Some tasks—like complete refactors, complex functions, architectural decisions—are extraordinarily complex and need the firepower of a trillion-plus parameter model. But many are simple: searching codebases, identifying diffs, catching straightforward bugs, or generating inline completions.
Each of those tasks doesn’t need the same monolithic model that can solve every problem. Smaller models are more powerful today and can tackle the simple stuff while massively reducing overall latency and energy demands.
These newer, more advanced pipelines divvy tasks up across a wider portfolio of models within a multi-step agentic flow. Even the models themselves can run on different types of hardware, such as handling the entire decode process of small- to mid-sized models, or improve the elements of the decode process individually.
Disaggregated AI inference supercharges speculative decoding in programming
Even the most complex tasks that might be better suited to large models don’t have to rely entirely on power- and compute-hungry models (and, as a result, GPUs).
In a disaggregated pipeline, custom accelerators running smaller models can speed up the overall inference process through speculative decoding. Inference-optimized custom accelerators rapidly generate draft tokens while a GPU with a more powerful model verifies the best results in parallel.
A speculator model in code generation can rapidly throw out a high volume of proposals finely tuned to a developer’s specific requirements. That could include tuning with a company’s codebase. But it could also include tuning based on an individual developer’s own preferences and style, from variable names to the structure of functions.
Smaller speculator models are also getting more powerful and efficient, which directly improves the quality of proposed tokens and the efficiency of the entire pipeline. And enterprises can deploy speculative decoding in disaggregated inference pipelines today.
Heterogeneous (and disaggregated) AI inference pipelines are the future of AI coding
Agentic coding has solidified itself as one of the most powerful use cases for AI models. Enterprises can supercharge developer productivity and dramatically lower costs, and even solo developers can produce prototypes or entire applications with a good set of instructions.

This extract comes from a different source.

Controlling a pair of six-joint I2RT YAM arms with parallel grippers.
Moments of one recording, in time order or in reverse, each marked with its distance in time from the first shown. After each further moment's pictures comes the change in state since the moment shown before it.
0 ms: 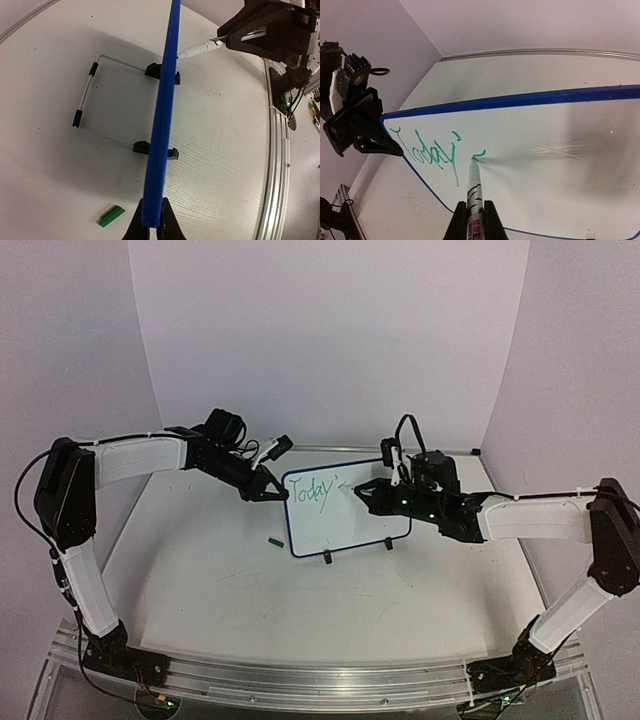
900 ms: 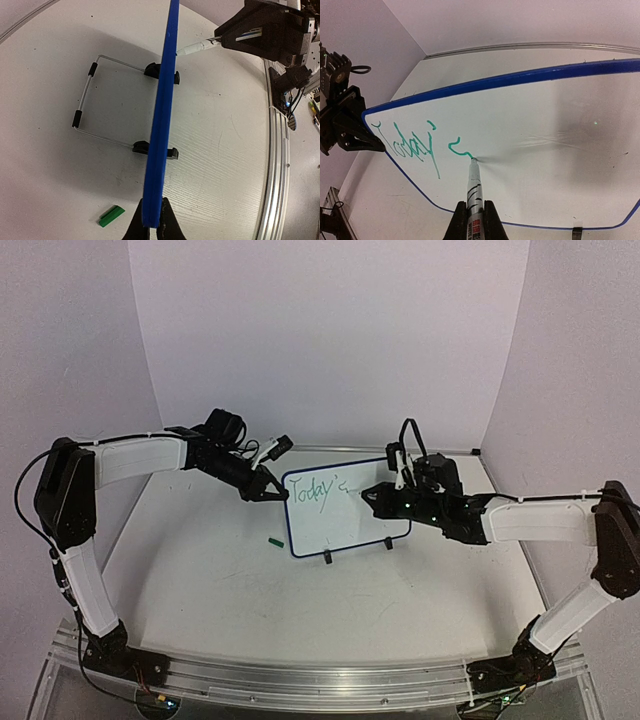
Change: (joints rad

That demand puts even more strain on existing compute resources, leading to slower and less-than-optimal experiences. Today, enterprises might tolerate an AI agent running off and working for a few hours. In the future, competition may be fierce enough that the acceptable time window shrinks dramatically.
Heterogeneous pipelines by themselves massively improve the process of AI inference. Implementing disaggregated pipelines—including architectural optimizations like speculative decoding— immediately relieves that strain as well as delivering an even lower-latency experience than GPU-only inference.
The (arguably) most important AI use case available today needs infrastructure that can actually keep up with user demands from it. And implementing heterogeneous and disaggregated pipelines is an immediate pathway to scaling gracefully to the exploding demand for it.